Чо смутилась, но постаралась не подать виду.
— И что теперь, так и будем ждать? Год?
— Продолжим готовиться. Нам от этого только лучше. Больше самураев у них не станет — хочется верить, — зато наши будут сильнее, ловчее и выносливее.
— И спокойнее, — улыбнулась она. — Хорошо, вообще я хотела спросить о другом. Как думаешь, стоит ли говорить даймё, что я нашла ядовитых птиц?..
Кицунэ приподнял брови.
— Ты не знаешь мой ответ? — В его голосе сквозило не столько изумление, сколько неуверенность и даже чуть-чуть опасение. Видимо, за то, что Чо всё-таки решится воспользоваться птицами.
— Мы могли бы использовать перья… — попыталась она.
— Ты как вообще их обнаружила? Когда?
— Когда была в южных холмах. Там, где мы раньше жили… Ну шиноби.
— Снова ходила в деревню? — Все эмоции в голосе Ёширо тут же сменились сочувствием.
— Да… Просто… В голове не укладывается, что она опустела. Вся. Неужели сёгун таки выделил им место в Иноси?
— Как знать, — пожал плечами Ёширо. — Он ведь сёгун, человек чести. Мог пойти на такое за возвращение сына.
— Не знаю… Странно это. Самураи не друзья шиноби.
— Так ведь это и не дружба, простая плата за услугу.
— Ну может быть… Неважно, — спохватилась она. — Пока там была, решила осмотреть небольшой лесок рядом. И вот какой-то дрозд или кто — я не очень разбираюсь — налетел на меня и клюнул в руку, ещё и поцарапал. Я, как-то не подумав, лизнула ранку…

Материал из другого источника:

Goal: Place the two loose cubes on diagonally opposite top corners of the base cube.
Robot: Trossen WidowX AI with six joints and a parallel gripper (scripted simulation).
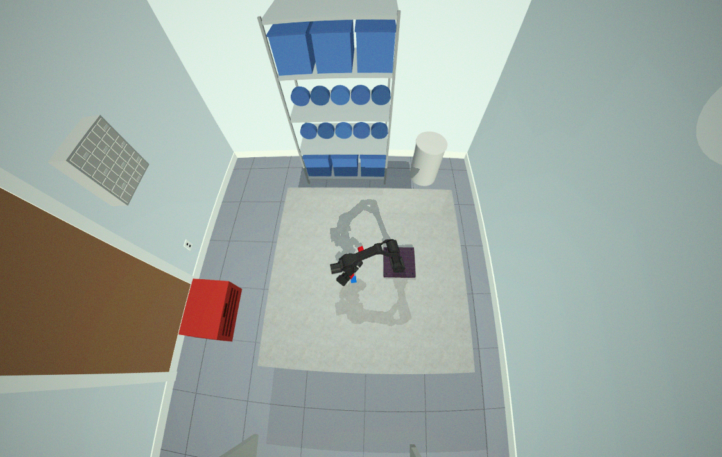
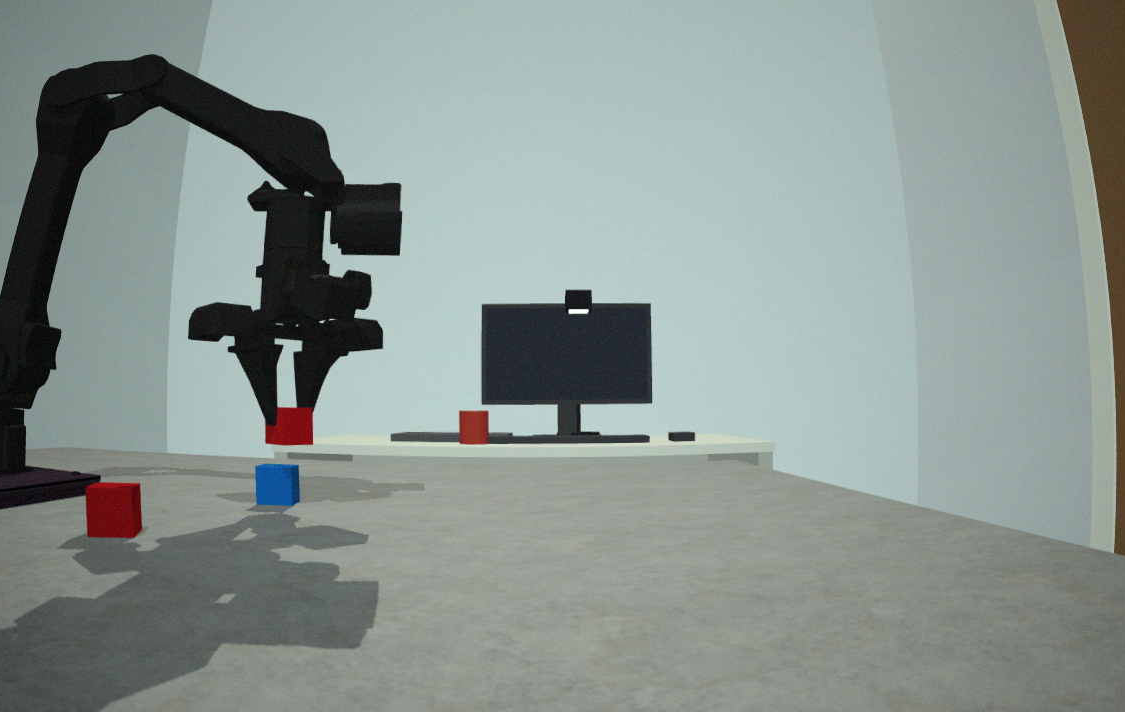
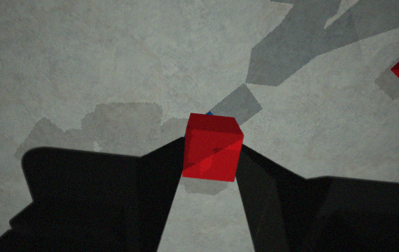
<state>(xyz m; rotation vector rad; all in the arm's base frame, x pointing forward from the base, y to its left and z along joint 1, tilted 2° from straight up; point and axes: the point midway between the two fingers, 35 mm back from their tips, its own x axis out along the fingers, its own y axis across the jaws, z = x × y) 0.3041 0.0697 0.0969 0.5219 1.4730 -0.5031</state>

— Лизнула? — опешил кицунэ. — Чо, ну ты же с ядами работаешь…
— Так ведь до этого я понятия не имела, что и с птицами такое бывает! — возмутилась она. — Да и там яда-то, видимо, немного. Для человека точно недостаточно, у меня только губы онемели. Но если собрать побольше перьев…

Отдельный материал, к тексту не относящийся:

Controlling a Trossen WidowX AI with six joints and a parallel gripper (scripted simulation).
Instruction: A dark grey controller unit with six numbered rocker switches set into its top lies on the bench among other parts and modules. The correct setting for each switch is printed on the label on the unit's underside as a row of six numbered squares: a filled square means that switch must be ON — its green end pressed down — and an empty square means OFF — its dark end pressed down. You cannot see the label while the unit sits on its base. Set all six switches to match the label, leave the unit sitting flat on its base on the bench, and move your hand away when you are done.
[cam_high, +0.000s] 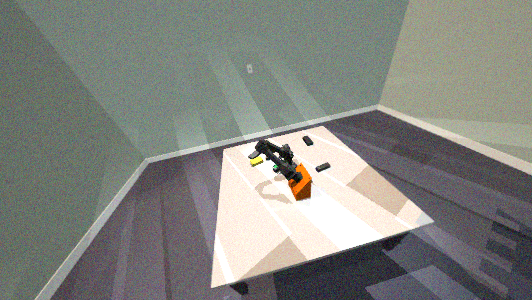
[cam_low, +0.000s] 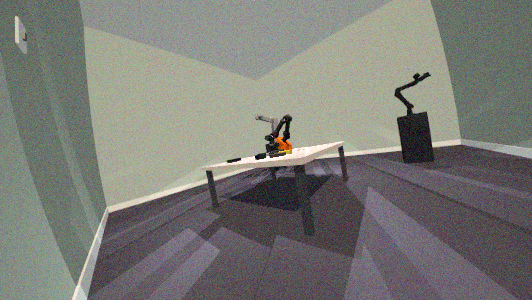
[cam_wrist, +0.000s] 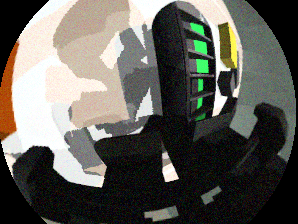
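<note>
Now: the grey box 6 cm ahead of my gripper tip, 4 cm to the right of it and 1 cm above it. Round my gripper tip: yellow block 27 cm to the left, 16 cm ahead, 1 cm above.
</note>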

— То есть ободрать всех птиц того леса?
— Ну… Возможно…
— Чо, это опасно. У нас нет противоядия. И не будет в ближайшие годы. Тут то же самое, что и с лягушками.

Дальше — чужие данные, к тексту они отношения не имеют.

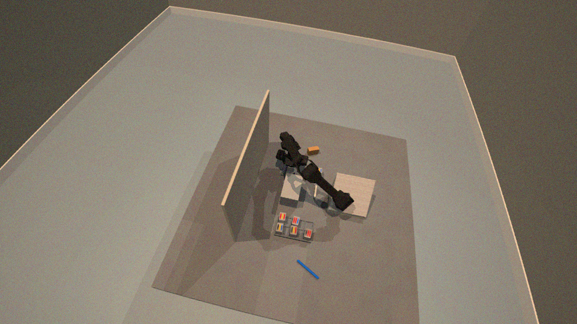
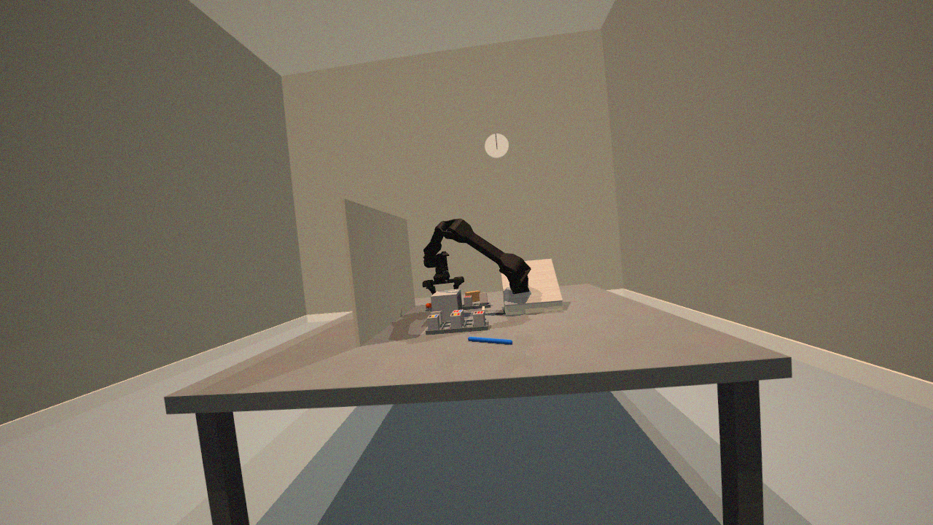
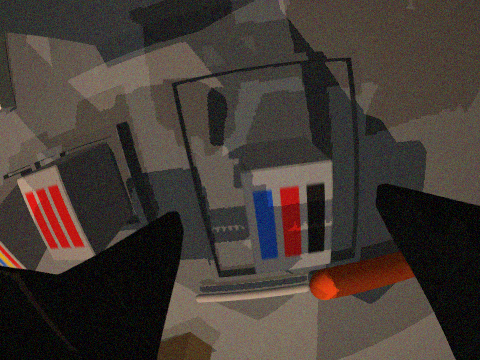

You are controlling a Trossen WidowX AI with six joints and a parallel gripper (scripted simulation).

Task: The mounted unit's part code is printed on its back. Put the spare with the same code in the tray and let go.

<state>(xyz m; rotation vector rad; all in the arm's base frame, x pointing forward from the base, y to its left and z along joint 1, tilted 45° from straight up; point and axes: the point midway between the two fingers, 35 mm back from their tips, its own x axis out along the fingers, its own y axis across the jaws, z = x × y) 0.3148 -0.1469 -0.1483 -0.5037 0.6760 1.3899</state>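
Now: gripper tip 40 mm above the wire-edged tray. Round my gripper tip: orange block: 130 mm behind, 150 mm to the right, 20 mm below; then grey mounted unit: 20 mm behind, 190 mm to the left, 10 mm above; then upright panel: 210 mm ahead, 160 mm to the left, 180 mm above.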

— От этого, — она подняла мешок с корой и потрясла им, — тоже нет противоядия. Как и от всего остального, что я тут отыскиваю. Но это — начало. Понимаешь? Новые открытия. Даже Иша-сан не знал, что есть столько ядов. Только представь, какие возможности перед нами открываются! Да я сама даже представить в полной мере не могу! Но наверняка их множество! А ведь каждый яд в малой дозе это ещё и лекарство. Выяснить бы, как можно применять…
— Чо… Чо!
Она встрепенулась и посмотрела на Ёширо.
— Ты взвалила мешок с корой себе за спину. Кажется, это не очень безопасно?
Чо сбросила мешок и недоумённо посмотрела на него. Вот так всегда, стоит улететь в свои мысли…
Вздохнув, она начала снимать с себя кимоно.
— Всё равно его тоже нужно сжечь. Но теперь мне не помешает сполоснуть в ручье ещё и спину. Принеси свежее, ладно?
— И пропустить время раскрытия самого красивого бутона в этом саду? — улыбнулся он.
— Этот бутон без свежего кимоно никуда отсюда не денется, — смущённо отшутилась Чо. Ёширо подумал с мгновение, кивнул и тут же исчез за голыми ветвями кустарников.
Что ж, никаких птиц, значит… А жаль. Даймё был бы доволен. Кунайо-доно всегда доволен, когда появляются новые способы убийства врагов.